■ Problem description
Start at the first line below and write out everything verbatim except the pictures.

■ Collected material
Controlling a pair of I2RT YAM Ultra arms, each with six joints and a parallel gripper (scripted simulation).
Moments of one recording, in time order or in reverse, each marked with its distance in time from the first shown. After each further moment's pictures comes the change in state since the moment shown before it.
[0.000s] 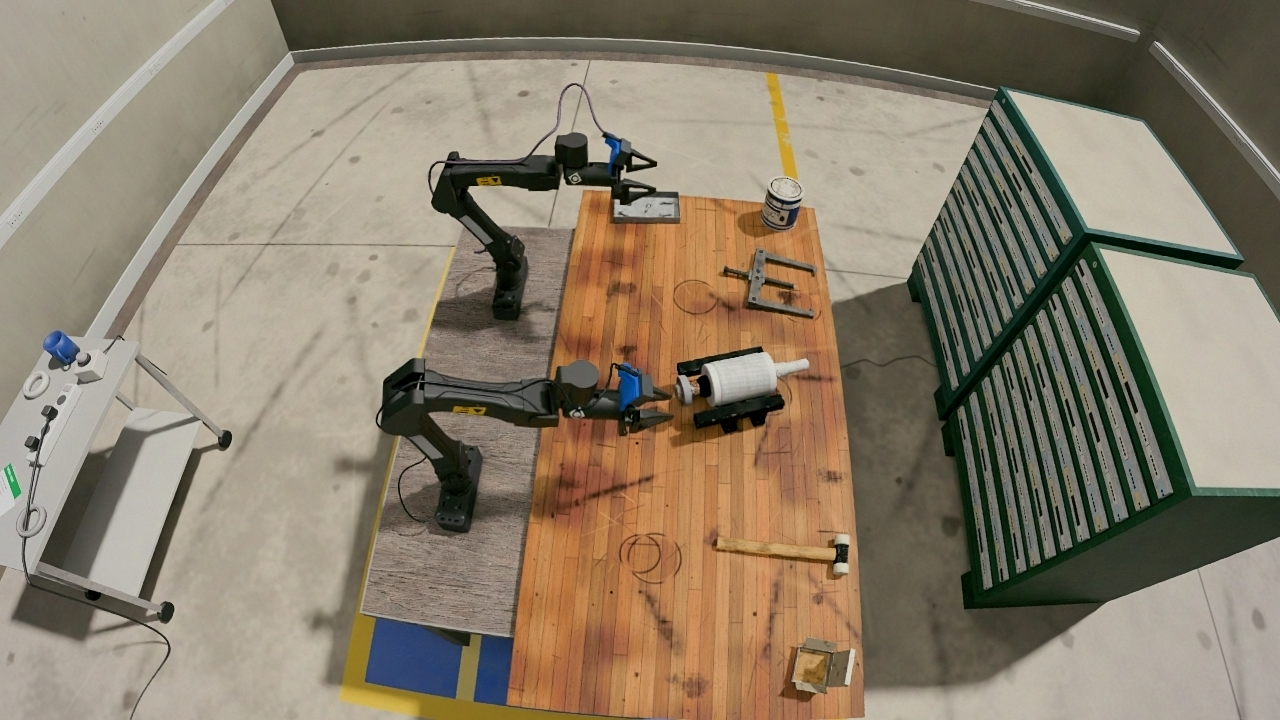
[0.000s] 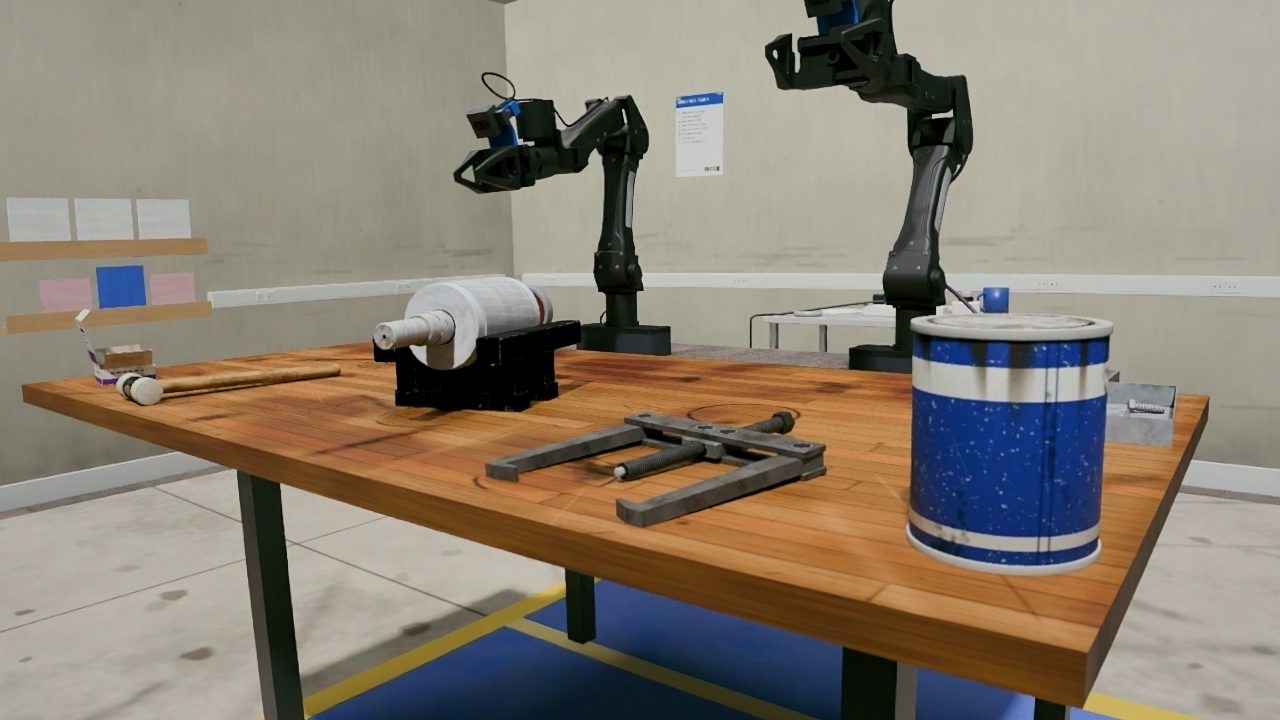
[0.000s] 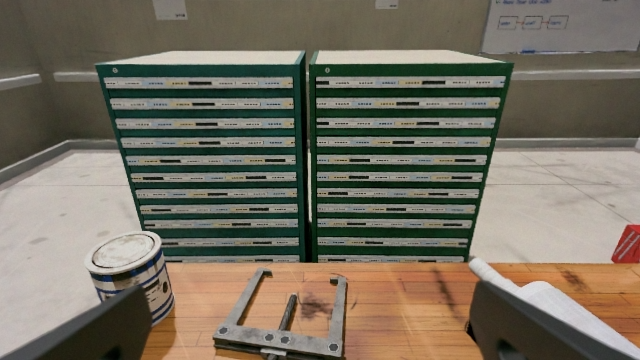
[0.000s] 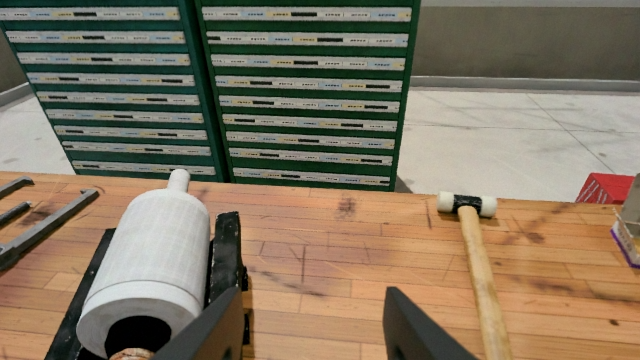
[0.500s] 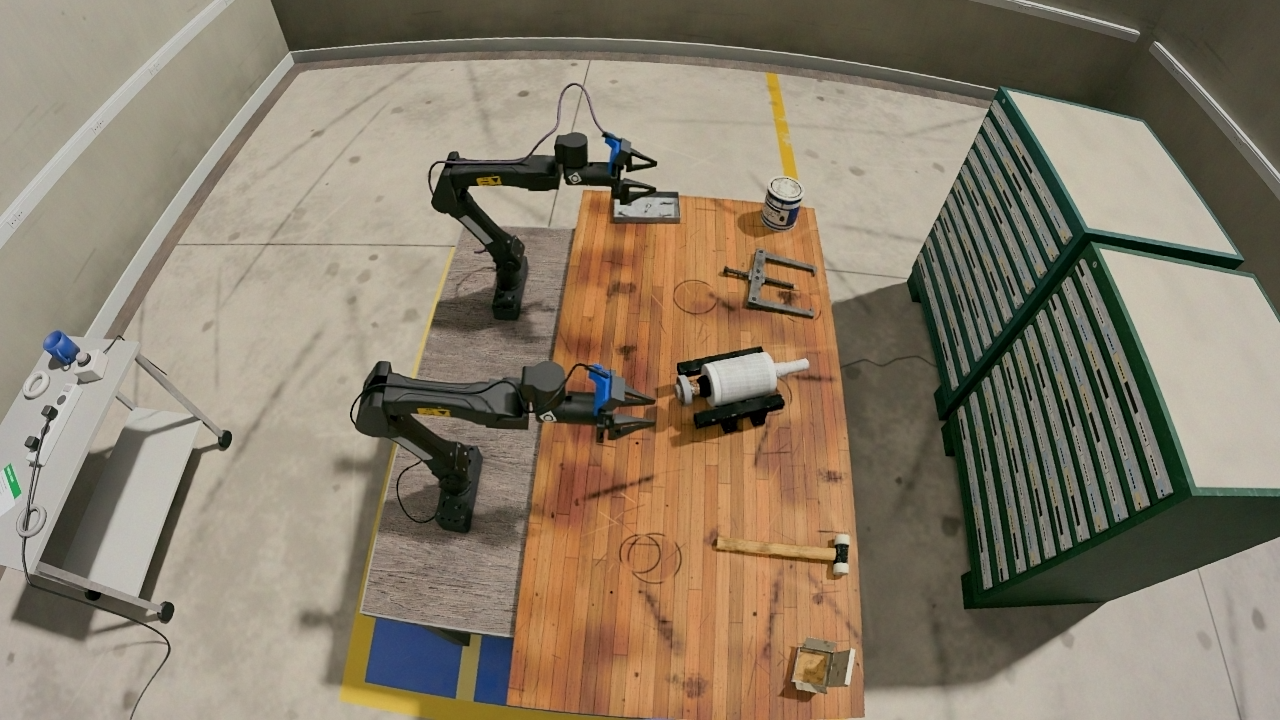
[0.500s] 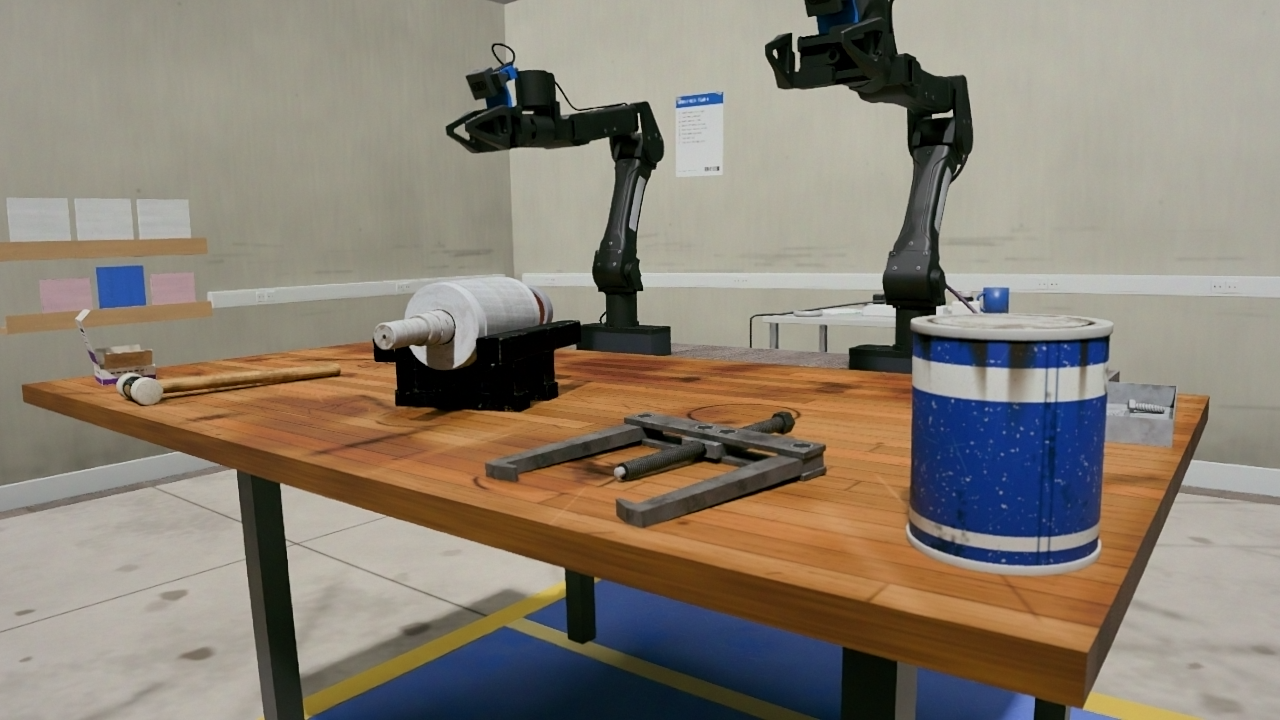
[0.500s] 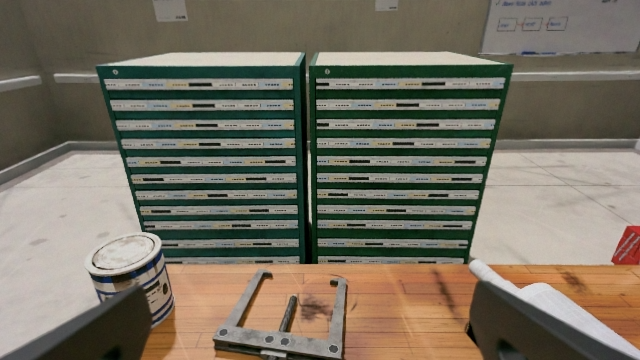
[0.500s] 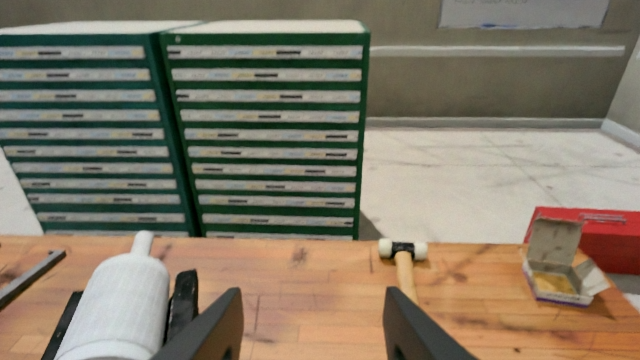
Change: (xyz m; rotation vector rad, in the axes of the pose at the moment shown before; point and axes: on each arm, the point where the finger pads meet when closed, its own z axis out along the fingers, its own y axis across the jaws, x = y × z) left arm -0.001 0.000 0.000 0.000 -0.003 0.000; right arm -0.071 -0.050 -0.055 0.078 -0.111 0.000
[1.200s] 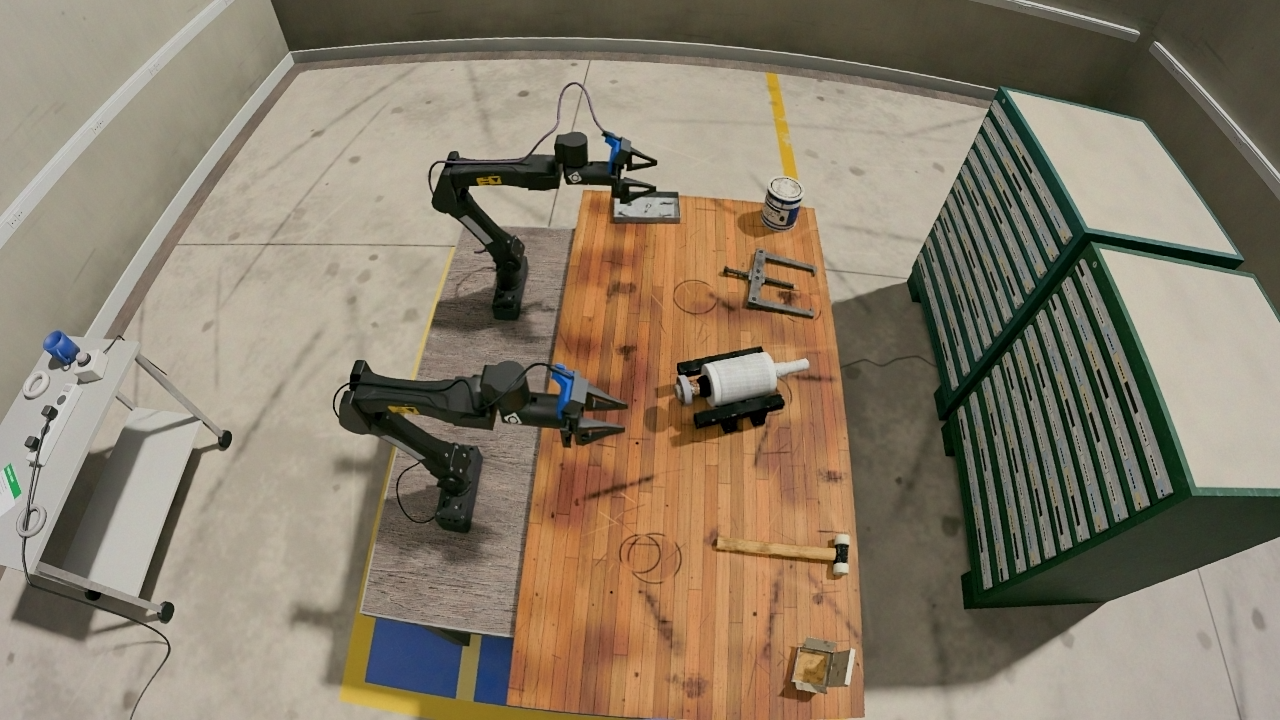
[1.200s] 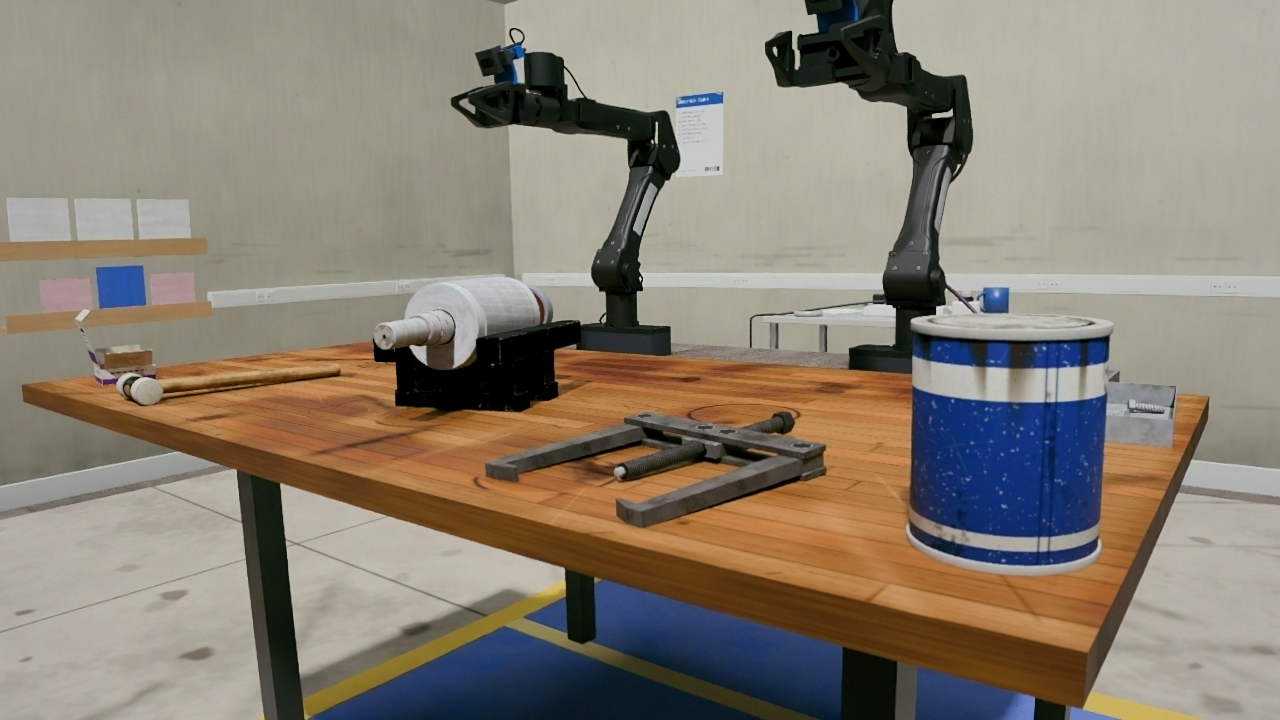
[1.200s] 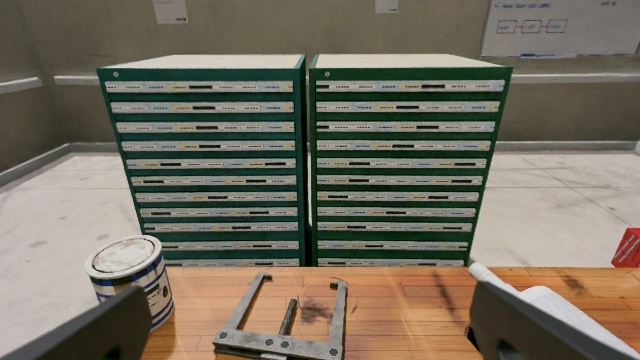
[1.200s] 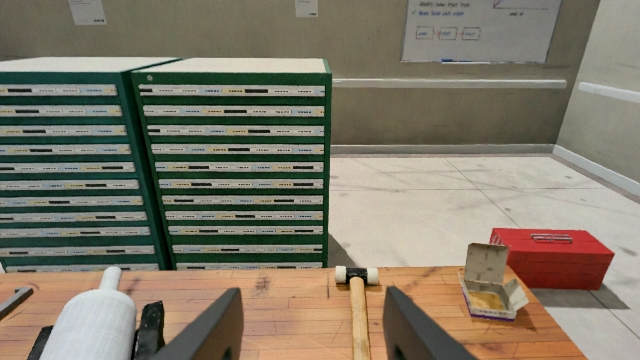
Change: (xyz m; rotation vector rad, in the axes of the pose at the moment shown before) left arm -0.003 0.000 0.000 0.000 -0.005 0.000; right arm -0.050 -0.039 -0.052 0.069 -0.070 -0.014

■ Output of the exercise
Controlling a pair of I2RT YAM Ultra arms, each with six joints and a parallel gripper (scripted simulation).
Moments of one recording, in time order or in reverse, each marked with its distance in time from the first shown. After each further moment's pictures comes the change in state since the moment shown before it.
[0.000s] 
[0.000s] 
[0.000s] 
[0.000s] 
[0.500s] 
[0.500s] 
[0.500s] 
[0.500s] 
Change: (xyz m; rotation vector rad, in the axes of the pose at the moment shown before; point and axes: on each arm, the point where the finger pads meet when closed, its own z axis out along the fingers, its own y axis across the jaws, x = y × z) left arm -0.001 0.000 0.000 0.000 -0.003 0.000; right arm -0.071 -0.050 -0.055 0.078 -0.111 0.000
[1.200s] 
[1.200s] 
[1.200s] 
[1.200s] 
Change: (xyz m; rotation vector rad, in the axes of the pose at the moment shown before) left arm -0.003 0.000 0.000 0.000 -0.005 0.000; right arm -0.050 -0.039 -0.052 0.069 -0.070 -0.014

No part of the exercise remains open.